**Aim of the exercise**
Line by line, return the material below exactly as it reads.

**Supplied information**
══════

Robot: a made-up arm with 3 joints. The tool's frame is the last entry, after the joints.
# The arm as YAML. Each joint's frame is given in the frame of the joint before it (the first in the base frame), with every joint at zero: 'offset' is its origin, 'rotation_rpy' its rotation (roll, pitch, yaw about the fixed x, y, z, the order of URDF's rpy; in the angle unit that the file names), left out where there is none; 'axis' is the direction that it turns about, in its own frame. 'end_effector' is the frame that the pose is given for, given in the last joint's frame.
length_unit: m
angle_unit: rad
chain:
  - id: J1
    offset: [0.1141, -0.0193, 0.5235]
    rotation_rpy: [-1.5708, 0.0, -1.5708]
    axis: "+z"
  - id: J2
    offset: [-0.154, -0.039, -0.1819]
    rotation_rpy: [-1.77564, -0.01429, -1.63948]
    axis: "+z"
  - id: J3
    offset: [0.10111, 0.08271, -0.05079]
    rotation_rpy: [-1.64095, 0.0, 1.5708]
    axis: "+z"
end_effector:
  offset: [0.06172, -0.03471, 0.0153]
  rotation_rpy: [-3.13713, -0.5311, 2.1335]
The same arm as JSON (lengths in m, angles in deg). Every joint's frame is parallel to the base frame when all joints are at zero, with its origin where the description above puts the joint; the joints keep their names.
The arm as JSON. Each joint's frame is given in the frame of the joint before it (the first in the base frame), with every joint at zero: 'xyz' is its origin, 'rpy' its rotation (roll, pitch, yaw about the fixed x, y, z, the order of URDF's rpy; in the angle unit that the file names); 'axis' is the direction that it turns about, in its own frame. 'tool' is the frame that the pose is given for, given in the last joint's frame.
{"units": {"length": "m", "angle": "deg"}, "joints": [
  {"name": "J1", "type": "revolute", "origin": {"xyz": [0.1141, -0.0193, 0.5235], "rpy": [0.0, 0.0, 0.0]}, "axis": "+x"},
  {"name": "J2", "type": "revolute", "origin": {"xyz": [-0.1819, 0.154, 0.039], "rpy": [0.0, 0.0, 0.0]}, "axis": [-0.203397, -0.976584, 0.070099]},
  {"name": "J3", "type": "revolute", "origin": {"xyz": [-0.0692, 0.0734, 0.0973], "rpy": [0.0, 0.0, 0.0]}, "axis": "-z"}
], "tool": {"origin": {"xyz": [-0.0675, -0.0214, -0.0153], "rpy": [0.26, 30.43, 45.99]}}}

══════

**Exercise solution**
Robot: a made-up arm with 3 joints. The tool's frame is the last entry, after the joints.
# The arm as YAML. Each joint's frame is given in the frame of the joint before it (the first in the base frame), with every joint at zero: 'offset' is its origin, 'rotation_rpy' its rotation (roll, pitch, yaw about the fixed x, y, z, the order of URDF's rpy; in the angle unit that the file names), left out where there is none; 'axis' is the direction that it turns about, in its own frame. 'end_effector' is the frame that the pose is given for, given in the last joint's frame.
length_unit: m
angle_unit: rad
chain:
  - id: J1
    offset: [0.1141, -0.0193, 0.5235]
    rotation_rpy: [-1.5708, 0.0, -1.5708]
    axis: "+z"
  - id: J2
    offset: [-0.154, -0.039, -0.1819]
    rotation_rpy: [-1.77564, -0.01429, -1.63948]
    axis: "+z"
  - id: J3
    offset: [0.10111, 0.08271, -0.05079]
    rotation_rpy: [-1.64095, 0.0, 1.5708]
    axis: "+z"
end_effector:
  offset: [0.06172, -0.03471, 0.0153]
  rotation_rpy: [-3.13713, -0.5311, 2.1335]
The same arm as JSON (lengths in m, angles in deg). Every joint's frame is parallel to the base frame when all joints are at zero, with its origin where the description above puts the joint; the joints keep their names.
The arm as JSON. Each joint's frame is given in the frame of the joint before it (the first in the base frame), with every joint at zero: 'xyz' is its origin, 'rpy' its rotation (roll, pitch, yaw about the fixed x, y, z, the order of URDF's rpy; in the angle unit that the file names); 'axis' is the direction that it turns about, in its own frame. 'tool' is the frame that the pose is given for, given in the last joint's frame.
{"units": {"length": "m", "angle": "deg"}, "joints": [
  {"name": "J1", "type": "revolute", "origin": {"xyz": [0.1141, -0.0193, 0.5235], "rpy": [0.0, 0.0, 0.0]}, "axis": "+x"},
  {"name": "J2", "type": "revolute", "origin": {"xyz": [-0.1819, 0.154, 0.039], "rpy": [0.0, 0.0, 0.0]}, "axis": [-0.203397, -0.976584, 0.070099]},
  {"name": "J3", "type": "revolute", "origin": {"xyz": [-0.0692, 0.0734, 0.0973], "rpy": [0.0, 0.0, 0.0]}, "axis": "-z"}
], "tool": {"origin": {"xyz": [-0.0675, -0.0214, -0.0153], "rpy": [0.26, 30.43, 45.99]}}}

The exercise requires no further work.